A propósito da Festa do Avante 2018, escrevi no dia seguinte ao seu encerramento um twitter a dizer o óbvio: Jerónimo de Sousa discursou a abrir e a encerrar a Festa. E do muito que falou nos dois discursos, disse nada. Nada de substancialmente novo, concluiria, no contexto, qualquer bom entendedor. Só que ao escrever assim, sem mais, para poupar caracteres e “puxar” pela mente das leitoras, dos leitores, eu próprio intuía que iria ter dezenas de inscritos e votantes no PCP à perna a “malhar-me”, implacáveis. E não me enganei. Não pude, contudo, deixar de sorrir, por me ver, uma vez mais, confirmado como Sinal de contradição, a revelar os pensamentos escondidos de muitos.
Fica deste modo mais do que provado que não é só ao nível das privilegiadas cúpulas clericais da igreja católica e de muitos católicos súbditos delas, que sou tido como persona non grata, padre subversivo, ateu, até terrorista. De resto, já em seu sinistro tempo, a Pide/DGS me olhou e tratou como um perigoso comunista infiltrado na igreja católica. O próprio bispo D. António Ferreira Gomes terá pensado o mesmo, quando, menos de um mês depois da minha segunda prisão em Caxias, vê ser editado um novo Livro meu, CHICOTE NO TEMPLO, Edições Afrontamento, 1973. Tudo tratado antes, sem que a Pide/DGS desse por tal. De que tipo de organização disporia eu, pensa o bispo?!
Felizmente, o meu advogado de defesa, Dr. José da Silva, nos dois julgamentos a que fui sujeito no Tribunal Plenário do Porto, foi capaz de ver bem mais fundo do que o próprio bispo. Por isso soube resistir à tentação de fazer dos meus julgamentos, um caso político, como então todos os advogados de defesa faziam com os seus clientes presos políticos. Teve a audácia de nunca se desviar do âmbito que me é específico: o do Evangelho de Jesus que, como presbítero da igreja ao serviço da Humanidade, não apenas da igreja, me cumpre praticar-anunciar a tempo e fora de tempo. Ficou assim claro para todo o sempre que sou incómodo, caluniado, rejeitado, odiado e, por fim, até simbolicamente crucificado, apenas por ser um presbítero que pratica-anuncia o Evangelho de Jesus. Não me perdoam que viva neste tipo de mundo-Sistema de Poder sem jamais ser dele.
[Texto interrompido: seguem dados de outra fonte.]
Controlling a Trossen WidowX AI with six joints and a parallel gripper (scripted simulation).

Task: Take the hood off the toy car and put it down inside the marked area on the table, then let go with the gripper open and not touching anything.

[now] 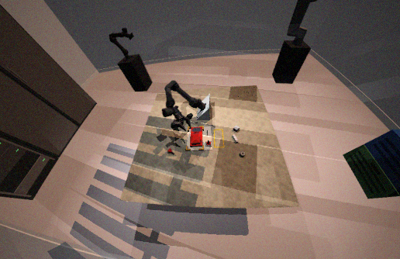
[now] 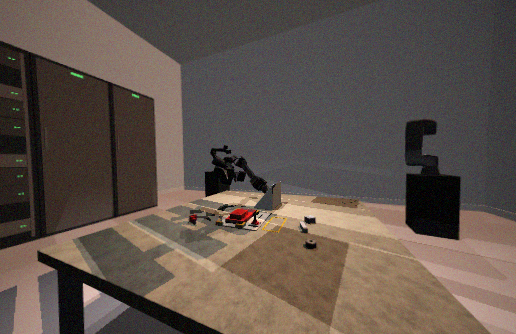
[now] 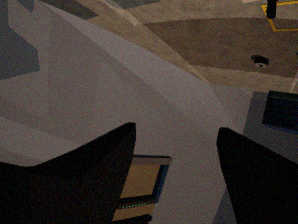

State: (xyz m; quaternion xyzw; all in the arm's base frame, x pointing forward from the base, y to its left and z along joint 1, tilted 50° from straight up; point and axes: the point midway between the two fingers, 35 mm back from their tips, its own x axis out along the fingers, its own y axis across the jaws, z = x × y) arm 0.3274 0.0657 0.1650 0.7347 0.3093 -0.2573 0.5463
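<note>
The red hood is 3 cm behind my gripper tip, 3 cm to the left of it and 18 cm below it.
</note>
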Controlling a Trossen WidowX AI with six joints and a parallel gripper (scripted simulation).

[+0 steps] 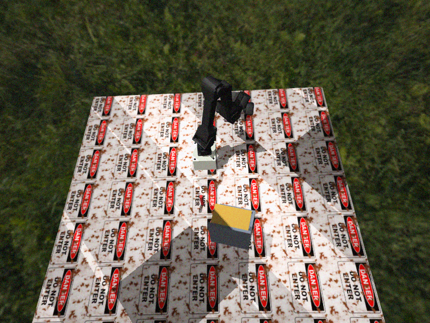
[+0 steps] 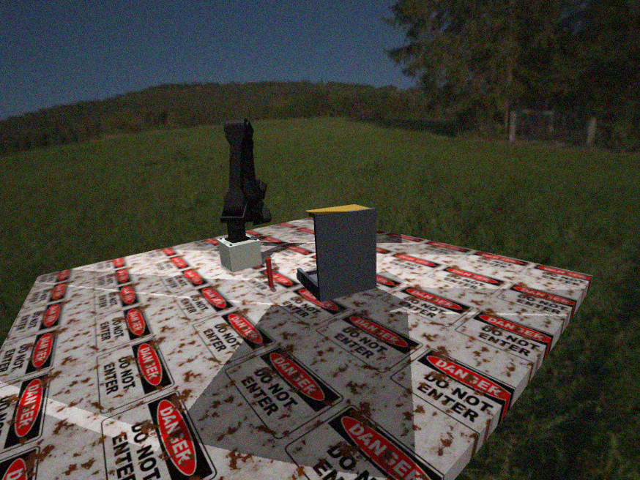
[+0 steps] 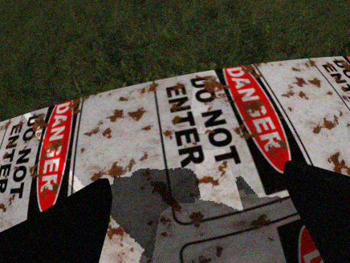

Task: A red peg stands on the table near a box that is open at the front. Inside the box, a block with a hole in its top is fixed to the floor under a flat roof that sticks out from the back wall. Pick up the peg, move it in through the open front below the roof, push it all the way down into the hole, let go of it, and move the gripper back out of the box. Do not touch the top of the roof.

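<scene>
My gripper tip is 520 mm short of the red peg, 220 mm to the left of it and 20 mm above it. Round my gripper tip: box wall: 720 mm ahead, 120 mm to the right, 50 mm above; yellow roof: 680 mm ahead, 140 mm above, 110 mm to the right.
</scene>
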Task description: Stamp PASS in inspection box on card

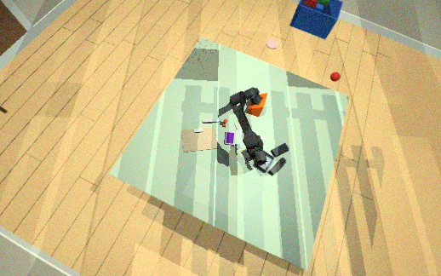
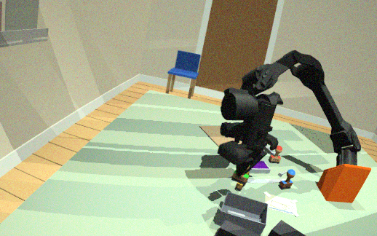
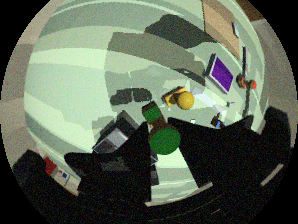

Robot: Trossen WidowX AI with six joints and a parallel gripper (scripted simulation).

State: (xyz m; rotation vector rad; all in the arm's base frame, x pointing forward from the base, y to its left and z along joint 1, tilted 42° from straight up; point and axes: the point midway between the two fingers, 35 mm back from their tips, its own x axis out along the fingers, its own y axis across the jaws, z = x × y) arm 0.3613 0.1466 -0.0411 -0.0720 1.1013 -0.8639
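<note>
Right now the yellow-knobbed stamp is 10 mm behind my gripper tip, 50 mm to the right of it and 50 mm below it. Also, from my gripper tip: white card (140 mm behind, 10 mm to the right, 70 mm below); then green-knobbed stamp (right at my gripper tip); then grey box (30 mm behind, 100 mm to the left, 60 mm below).
</note>
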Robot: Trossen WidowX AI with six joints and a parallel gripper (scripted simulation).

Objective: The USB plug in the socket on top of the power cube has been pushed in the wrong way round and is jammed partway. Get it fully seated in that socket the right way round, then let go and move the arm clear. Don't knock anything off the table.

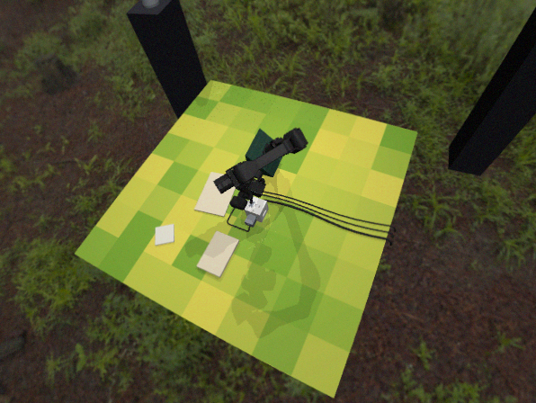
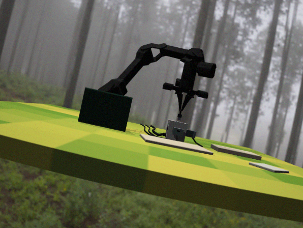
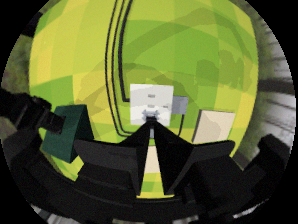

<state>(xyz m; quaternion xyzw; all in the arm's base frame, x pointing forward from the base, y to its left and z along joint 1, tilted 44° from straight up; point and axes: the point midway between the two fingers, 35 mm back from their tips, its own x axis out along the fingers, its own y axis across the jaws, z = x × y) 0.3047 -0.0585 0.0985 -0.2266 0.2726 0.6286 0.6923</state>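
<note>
Right now the black USB plug is 20 mm below my gripper tip. Also, from my gripper tip: beige flat plate 50 mm behind, 220 mm to the right, 120 mm below; then white tile 230 mm ahead, 370 mm to the right, 120 mm below.
</note>
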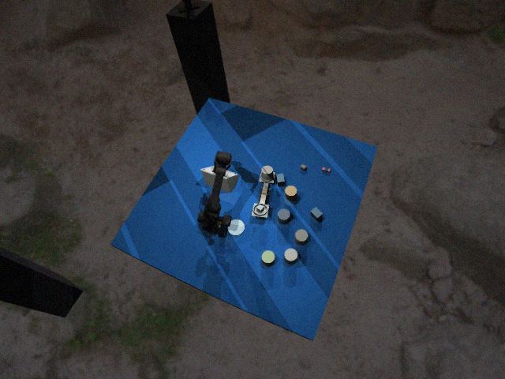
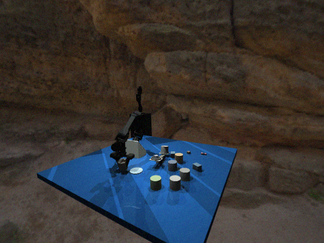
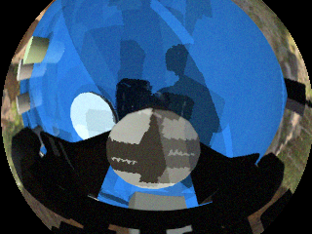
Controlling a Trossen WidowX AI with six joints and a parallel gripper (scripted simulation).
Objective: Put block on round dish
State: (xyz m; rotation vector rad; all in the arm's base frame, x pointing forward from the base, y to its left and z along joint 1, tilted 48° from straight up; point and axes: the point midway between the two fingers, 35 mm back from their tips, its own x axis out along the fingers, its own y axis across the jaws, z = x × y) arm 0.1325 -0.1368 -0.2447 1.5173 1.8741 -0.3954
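My gripper tip is 100 mm short of the round dish, 50 mm to the right of it and 40 mm above it. Round my gripper tip: small balance (160 mm ahead, 300 mm to the left).
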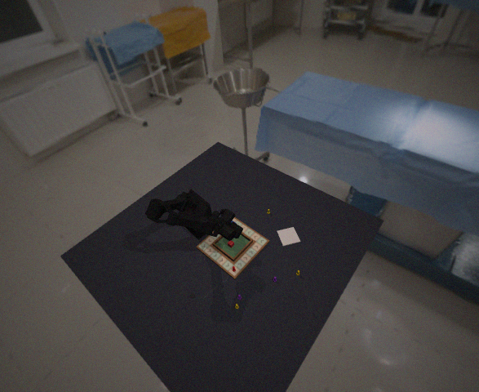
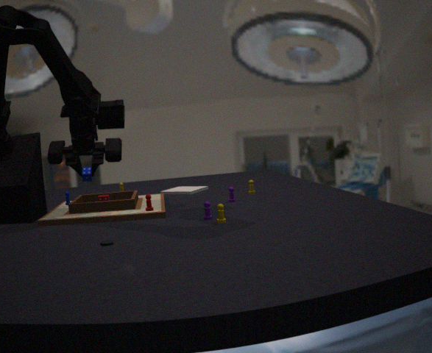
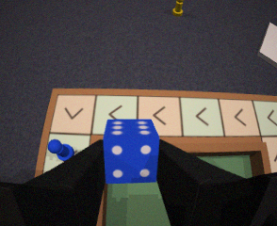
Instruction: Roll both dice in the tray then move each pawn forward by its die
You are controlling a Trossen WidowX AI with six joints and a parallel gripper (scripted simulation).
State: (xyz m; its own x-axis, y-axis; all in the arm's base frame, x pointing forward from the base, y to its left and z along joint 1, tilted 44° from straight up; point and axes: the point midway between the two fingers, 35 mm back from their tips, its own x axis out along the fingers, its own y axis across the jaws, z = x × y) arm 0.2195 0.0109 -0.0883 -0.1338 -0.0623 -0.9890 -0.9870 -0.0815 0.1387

Mas o meu twitter dizia mais. Melhor, perguntava: Para quando uma mulher na liderança do PCP? Sucede que o fanatismo ideológico dos que me comentaram não os deixou sequer dar por esta minha oportuna pergunta. E a prova é que a esmagadora maioria nem sequer deu por ela. Mas era aí que eu pretendia chegar. Porque, neste tipo de mundo-Sistema de Poder, os Partidos políticos são oportunos, mas apenas como partidos-parteira, por isso, especialistas na Arte de cuidar da vida, das pessoas, da Terra. Uma Arte própria do Feminino. De contrário, não passam de peças na engrenagem do Sistema de Poder, o mesmo que progressivamente rouba a voz e a vez às populações e as condena à condição de meros votantes. Resultado: Crescem as minorias dirigentes e as populações diminuem. Uma situação que raia o sadomasoquismo político.
Aliás, este ano, os discursos do secretário geral do PCP ficaram completamente esvaziados de interesse político, uma vez que a Festa do Avante foi precedida por uma entrevista de Jerónimo de Sousa à RTP, precedida, por sua vez, de um breve mas revelador vídeo gravado com ele na sede nacional do Partido. Sem que as câmaras da RTP pudessem mostrar o seu próprio gabinete de trabalho! Acontece que este vídeo divulga conversas que deixam (quase) nu o misterioso PCP. E quem não deve ter gostado nada do que ouviu Jerónimo dizer na entrevista sobre o OE2019, foram os líderes da CGTP e seus Sindicatos, com destaque para o da Fenprof. Ao separar, e bem, as reivindicações deles das negociações para o OE2019, Jerónimo esvaziou de uma penada as lutas e as greves já anunciadas por eles e cujas reivindicações, legítimas, só são concretizáveis num tipo de mundo outro, que não este do Sistema de Poder. Mas quantos inclusive de Esquerda estão dispostos a dar-lhe corpo nos próprios corpos?!